For AI-native startups, pure token production is a depreciating asset because model capabilities keep getting cheaper. Durable startups instead build around second-layer bottlenecks—compliance, audit infrastructure, human-in-the-loop review, liability wrappers, and workflow orchestration that embeds them in how clients operate.
For giants with distribution moats, AI doesn’t automatically erode the moat; it can even make distribution more valuable as production commoditizes. The risk shifts inward: talent retention and operational change. Large firms must move fast enough to defend against “ankle biter” competitors that nibble at edges, often by hiring away top people and out-iterating internal processes.

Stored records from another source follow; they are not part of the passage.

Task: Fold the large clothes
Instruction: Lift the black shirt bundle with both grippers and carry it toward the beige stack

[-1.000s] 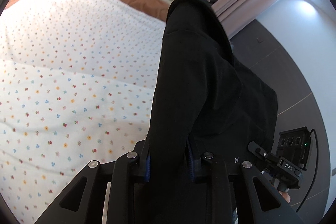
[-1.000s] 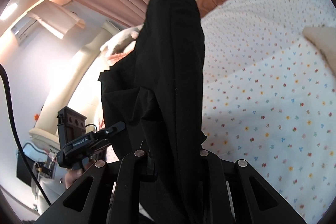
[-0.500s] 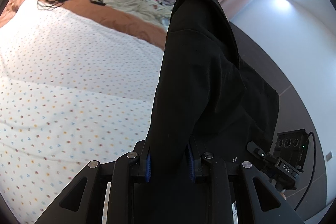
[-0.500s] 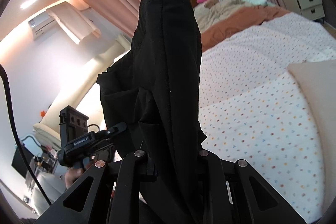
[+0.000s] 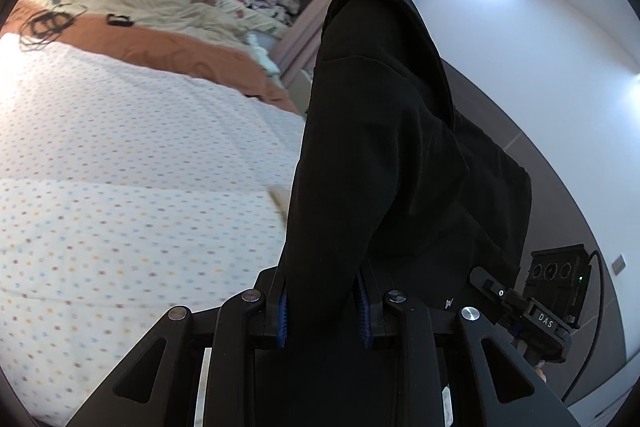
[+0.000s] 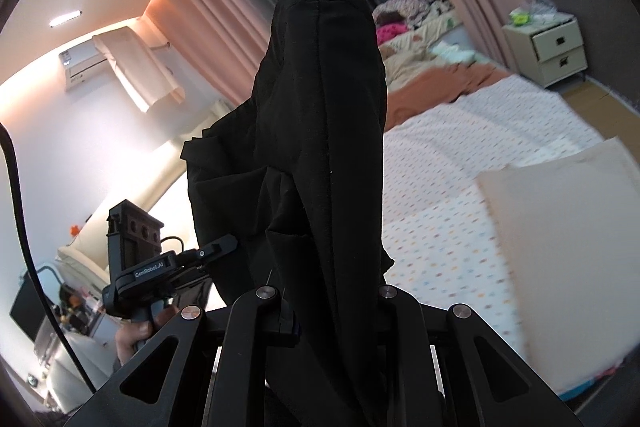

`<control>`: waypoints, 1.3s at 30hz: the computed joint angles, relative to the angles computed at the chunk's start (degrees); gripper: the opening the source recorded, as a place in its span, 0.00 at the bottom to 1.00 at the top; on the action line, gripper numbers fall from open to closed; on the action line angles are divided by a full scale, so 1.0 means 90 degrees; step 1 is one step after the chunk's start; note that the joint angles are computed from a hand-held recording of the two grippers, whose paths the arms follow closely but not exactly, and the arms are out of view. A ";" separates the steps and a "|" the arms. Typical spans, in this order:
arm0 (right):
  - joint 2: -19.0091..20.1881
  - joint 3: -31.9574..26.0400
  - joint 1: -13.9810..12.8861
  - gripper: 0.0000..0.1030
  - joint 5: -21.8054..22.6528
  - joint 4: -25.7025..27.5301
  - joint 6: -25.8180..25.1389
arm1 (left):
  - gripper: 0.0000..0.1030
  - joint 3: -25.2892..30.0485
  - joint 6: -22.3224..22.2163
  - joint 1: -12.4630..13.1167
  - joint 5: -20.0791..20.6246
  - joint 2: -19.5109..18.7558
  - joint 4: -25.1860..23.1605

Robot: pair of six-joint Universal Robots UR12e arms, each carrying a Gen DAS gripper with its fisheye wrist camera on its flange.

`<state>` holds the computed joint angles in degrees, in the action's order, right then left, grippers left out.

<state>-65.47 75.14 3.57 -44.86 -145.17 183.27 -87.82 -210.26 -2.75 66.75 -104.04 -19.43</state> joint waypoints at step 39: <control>0.0632 -0.1287 -0.0893 0.18 -0.1530 0.1326 -0.0602 | 0.26 0.3220 0.0130 -0.1054 -0.0646 -0.2489 -0.2061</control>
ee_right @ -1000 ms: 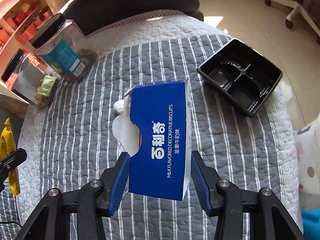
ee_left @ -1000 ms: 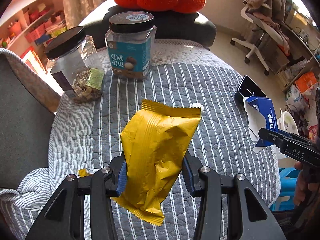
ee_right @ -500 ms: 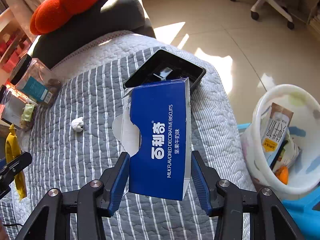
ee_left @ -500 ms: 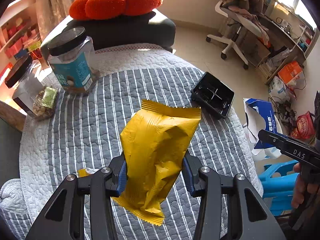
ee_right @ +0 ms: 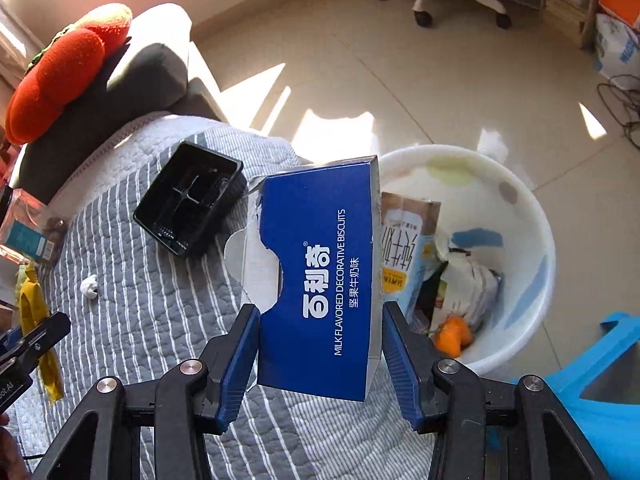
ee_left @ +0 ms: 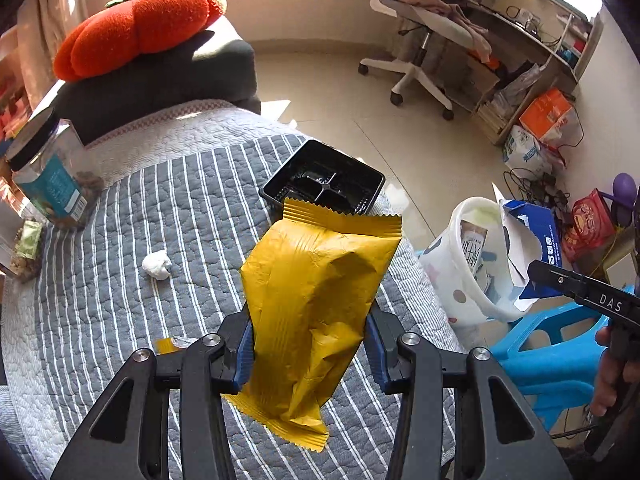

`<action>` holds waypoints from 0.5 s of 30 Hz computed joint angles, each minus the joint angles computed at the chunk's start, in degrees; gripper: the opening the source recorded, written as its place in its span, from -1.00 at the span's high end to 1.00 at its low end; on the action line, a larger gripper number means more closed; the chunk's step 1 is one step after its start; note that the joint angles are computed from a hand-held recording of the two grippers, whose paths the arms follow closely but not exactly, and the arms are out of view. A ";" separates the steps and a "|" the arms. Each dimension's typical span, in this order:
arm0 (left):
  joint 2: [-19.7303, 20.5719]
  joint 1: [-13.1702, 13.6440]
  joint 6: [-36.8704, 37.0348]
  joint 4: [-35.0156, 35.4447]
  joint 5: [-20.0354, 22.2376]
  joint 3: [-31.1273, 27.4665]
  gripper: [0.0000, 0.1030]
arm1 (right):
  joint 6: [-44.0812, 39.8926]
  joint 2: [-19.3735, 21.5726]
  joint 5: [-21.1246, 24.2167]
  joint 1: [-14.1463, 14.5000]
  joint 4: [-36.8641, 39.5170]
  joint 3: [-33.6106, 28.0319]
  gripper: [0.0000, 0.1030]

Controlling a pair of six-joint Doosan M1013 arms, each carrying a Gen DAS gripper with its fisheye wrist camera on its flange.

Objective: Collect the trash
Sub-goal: 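Lift the yellow wrapper and blue box and carry them toward the wastebasket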

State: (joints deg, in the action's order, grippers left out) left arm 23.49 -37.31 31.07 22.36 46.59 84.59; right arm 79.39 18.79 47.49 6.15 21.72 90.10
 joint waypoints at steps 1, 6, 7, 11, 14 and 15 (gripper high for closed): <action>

Bottom line: AI reshapes which markets are contestable and which parts of the value chain are scarce. The strategic question isn’t whether AI will change work—it’s which layer your business monetizes, and what that means for durable advantage in a bifurcated 2026 economy.
Cornell Notes
AI reshapes competition by commoditizing tokenizable cognition—language-based drafting, analysis, coding, and similar work—while leaving judgment and accountability as the main bottleneck. Because cheaper cognitive work increases demand (not just output), digital services in contestable markets see intensified competition that crushes mid-tier firms. Local, relationship-heavy physical services are more protected because AI lowers overhead but doesn’t make customers able to switch providers easily. The three-layer framework (tokenizable cognition, judgment/accountability, physical execution) helps leaders diagnose where their competitive disadvantage lies and tailor AI investments accordingly. Durable strategies either move up the stack into judgment and accountability or build distribution and workflow lock-in, while avoiding “efficiency-only” upgrades that merely delay decline.
Why does cheaper AI-driven cognitive work not automatically reduce total work demand?
What’s the difference between AI-computable work and the bottleneck that still requires humans?
How does the three-layer framework predict which businesses get squeezed?
Why are local physical services less threatened by AI than digital services?
What are the two viable strategies for a mid-tier firm in a contestable digital market?
Why is “AI production” alone a weak long-term moat for AI-native startups?
Review Questions
- Where in the three-layer framework does your organization’s revenue primarily come from, and which layer is currently the binding constraint?
- What evidence would suggest your market is becoming more contestable due to AI (e.g., easier switching, easier comparison of outputs)?
- If you invested in AI only to increase throughput of tokenizable cognition, what competitive risk remains—who would still beat you and why?
Key Points
- 1
AI bifurcates competition: digital contestable markets intensify as AI commoditizes tokenizable cognition, while local physical services gain protection because switching remains hard.
- 2
Tokenizable cognition (drafting, analysis, coding, language-based work) becomes cheap and abundant, increasing output volume rather than eliminating demand.
- 3
Judgment and accountability remain scarce because humans must decide, sign off, and own outcomes when recommendations fail.
- 4
Physical execution is constrained by the real world, so AI mainly reduces overhead in local services rather than making them easy to disrupt.
- 5
Mid-tier digital firms are endangered if they only use AI to produce more efficiently; they must either become radically lean or move up the stack into judgment, taste, and accountability.
- 6
AI-native startups need defensible bottlenecks beyond token production—compliance, auditability, human-in-the-loop systems, liability wrappers, and workflow orchestration.
- 7
For giants, the moat may survive, but internal talent retention and operational change become the main risk as faster competitors “nibble” at the edges.